The catch nobody mentions: they need upkeep
I’ll be honest about the cost. Build a system this way and every change you make afterwards means tests need updating and refactoring, sometimes many times over. The test tools are tools, and tools need maintaining to stay reliable. It’s real ongoing work.
Worth it though. How else would you actually know what you built is working? So I get the AI to help build and maintain all three tiers as a system moves from concept, to beta, to a production release, and through every refinement after that. The tests grow up alongside the thing they’re testing.
The fourth test: human intuition
There’s a final test, and it’s the one no machine can run. It comes down to human intuition.

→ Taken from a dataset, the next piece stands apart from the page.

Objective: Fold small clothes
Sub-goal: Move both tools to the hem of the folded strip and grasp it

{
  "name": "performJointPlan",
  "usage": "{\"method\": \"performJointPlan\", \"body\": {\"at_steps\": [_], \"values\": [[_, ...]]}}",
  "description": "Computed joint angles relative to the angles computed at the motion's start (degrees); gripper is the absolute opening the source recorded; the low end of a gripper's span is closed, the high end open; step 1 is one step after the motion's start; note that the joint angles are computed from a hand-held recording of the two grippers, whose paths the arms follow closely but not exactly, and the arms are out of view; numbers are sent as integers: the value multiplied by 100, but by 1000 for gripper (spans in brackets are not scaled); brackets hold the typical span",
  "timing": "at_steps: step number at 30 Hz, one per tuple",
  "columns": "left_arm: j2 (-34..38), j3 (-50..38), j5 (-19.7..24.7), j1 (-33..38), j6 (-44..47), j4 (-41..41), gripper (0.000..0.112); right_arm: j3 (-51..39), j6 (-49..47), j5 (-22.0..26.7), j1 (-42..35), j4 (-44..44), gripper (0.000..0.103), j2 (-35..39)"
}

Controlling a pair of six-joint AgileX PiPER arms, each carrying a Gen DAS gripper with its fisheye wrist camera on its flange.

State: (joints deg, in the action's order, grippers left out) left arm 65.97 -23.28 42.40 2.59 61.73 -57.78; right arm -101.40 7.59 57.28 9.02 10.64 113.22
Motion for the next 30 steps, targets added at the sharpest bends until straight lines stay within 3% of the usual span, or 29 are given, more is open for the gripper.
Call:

No matter how green every tier is, you still have to use the thing. Take it for a test drive on the real roads. For the trading system that meant running real tickers and just… letting it run. Reviewing every page and feature, clicking every button. Using it day to day. Watching whether it feels like it’s behaving right.
That part is subjective, and you need an eye for detail to do it well. You have to notice when something feels slightly off, especially when it comes to calculations, metrics, grades, even when nothing technically failed. That instinct, that something feels off or doesn’t seem right. It sends me back in, questioning and deep-diving with Claude Code at each step, to work out whether something really is wrong, or whether I’m just seeing ghosts and having a human hallucination.
Funny how we worry about AI hallucinating. We do plenty of it ourselves.
So that’s the stack. Three tiers of tests that prove the parts, the wiring, and the whole machine. Then human intuition, the one thing no test suite can replace. The first three tell me the system is correct. The last one tells me it’s right.